“It almost seemed too obvious,” said Andrea Oliver of her decision to be an equine veterinarian. “Oh, horse girl goes for being a horse vet — what a boring story.”

A doctor of veterinary medicine candidate and this year’s recipient of the Outstanding Graduating Student Award from the Virginia-Maryland College of Veterinary Medicine at Virginia Tech, Oliver made great efforts during her undergraduate coursework and even the early stages of her veterinary education to “be a contrarian and try all sorts of veterinary medicine.” She even pursued engineering in an attempt to stall what she later realized was her calling.

“Spending my time in aquariums and studying different medicine was all really fun,” said Oliver, who earned a B.S. in animal and poultry science in 2015 from Virginia Tech's College of Agriculture and Life Sciences. "But it made me kind of sad that there was going to be someone else out there who knew more about horses than I did.”

Oliver’s initial fascination with horses was born of happenstance: She enrolled in horseback riding lessons as a kid. “Neither of my parents are horse people,” she said, “but they were so wonderfully supportive. They found a 4-H group, and I got to participate in all the non-mounted equine activities, the horse-judging, the horse-knowledge competitions, all around the country. It was a litany of equine factoids for years.”

By the time Oliver began her coursework at Virginia Tech, she had decided to “kick that part of life aside” and focus on biomechanical engineering. “The goal was to make prosthetics for animals,” she said. “An interesting angle to take, but it was like trying to fit a square peg into a round hole because, realistically, all I wanted to do was work with the animals.”

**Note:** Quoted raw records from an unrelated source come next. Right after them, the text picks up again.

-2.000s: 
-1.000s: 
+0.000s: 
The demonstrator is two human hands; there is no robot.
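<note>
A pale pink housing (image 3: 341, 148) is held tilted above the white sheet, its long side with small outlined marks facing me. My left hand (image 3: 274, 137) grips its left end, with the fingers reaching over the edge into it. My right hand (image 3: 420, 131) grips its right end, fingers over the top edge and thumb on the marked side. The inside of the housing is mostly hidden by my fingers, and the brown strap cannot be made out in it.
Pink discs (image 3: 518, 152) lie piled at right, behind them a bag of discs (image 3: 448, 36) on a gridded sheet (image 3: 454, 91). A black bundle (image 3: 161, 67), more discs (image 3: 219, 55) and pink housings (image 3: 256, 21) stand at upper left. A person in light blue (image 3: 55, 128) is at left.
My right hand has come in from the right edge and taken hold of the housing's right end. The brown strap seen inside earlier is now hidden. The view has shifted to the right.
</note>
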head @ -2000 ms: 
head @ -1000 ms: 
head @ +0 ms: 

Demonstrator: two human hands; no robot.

Then, working on computer-aided drafting of saddles with a U.S. Equestrian Team Olympic gold medalist solidified her move away from engineering and kick-started her interest in sports medicine. “We’d make the saddles in his shop, put leather on them, and just watch the horses go in the afternoon,” she said. “And that’s when I transitioned to pure veterinary work.”

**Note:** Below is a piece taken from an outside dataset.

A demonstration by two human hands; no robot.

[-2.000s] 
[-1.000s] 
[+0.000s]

As she completes her final clinical rotation — at the Marion duPont Scott Equine Medical Center, one of the veterinary college’s teaching hospitals — Oliver is preparing for a yearlong internship at Rood and Riddle Equine Hospital in Lexington, Kentucky.

Farther down the road, she hopes to attain board certification with the American College of Veterinary Sports Medicine and Rehabilitation and to pursue doctoral work in equine biomechanics, an interest fueled most recently in Associate Professor of Large Animal Surgery Linda Dahlgren’s musculoskeletal lab. There, Oliver contributed to research on equine osteoarthritis, the results of which will be presented to the Orthopedic Research Society and will appear in several publications.

“Especially in sports medicine, there’s such a void,” Oliver said. “There’s a lot we do know, but the problem is that sports medicine is a relatively new field that’s still developing and growing. There’s a lot of room to improve.”

Oliver aims to be on the front line of those improvements, preferably in academia, teaching and mentoring students. Even while in vet school, she has continued to volunteer with 4-H, giving riding lessons and serving as a role model for the group’s youngsters.

“As a kid, I wanted to be just like the adults I knew in the horse industry,” she said. “Now, as an adult on the other side of the fence, I find it both humbling and a little terrifying to know that there are kids who want to be like me when they grow up. I hope I can provide the young people I mentor with the same support that I was offered growing up.”

Despite a healthy uncertainty, Oliver is grateful that her own mentors, particularly those in the college’s Equine Field Service, Large Animal Medicine Service, and Large Animal Surgery Service, have shown her how to guide others and enabled her to explore and identify her deepest interests.

“Mentorship is so important,” she said. “I have a lot of intrinsic curiosity. It’s nice that [faculty members will] stand in the hallways and let you pepper them with questions and then work to help you figure them out or point you in the direction of research. I’m really impressed with the people here who help me pursue those curiosities.”

An important part of what Oliver calls her “40-year plan,” her goal as an educator — whether teaching future veterinarians or leading educational workshops for a 4-H group — is to make material more accessible for people of all ages and backgrounds, including other health care professionals.

“Eventually, the two branches of medical doctors and veterinarians will figure out how to educate people on things like zoonotic diseases, a concern that the vet school really presses us to consider,” she said. “Eventually, this knowledge will come full circle.”

In her efforts to facilitate sharing knowledge, Oliver has won a couple of the college’s talent shows for her “Dr. Seuss-style poetry,” which strips down science concepts into fun and easily digestible wordplay. Some of her poetry, such as “Integumentary Song,” continues to be used by 4-H members — and passed on to the next generation.

Although Oliver admits that “the internship [at Rood and Roodle] is as far as my crystal ball can see right now,” her future of working with horses is finally clear. “It seems to make sense looking back on it,” she said, “but before, I felt like I was just groping around blindly. I’m much happier doing equine than I have been in any other part of veterinary medicine — not that I haven’t been enjoying all of it.”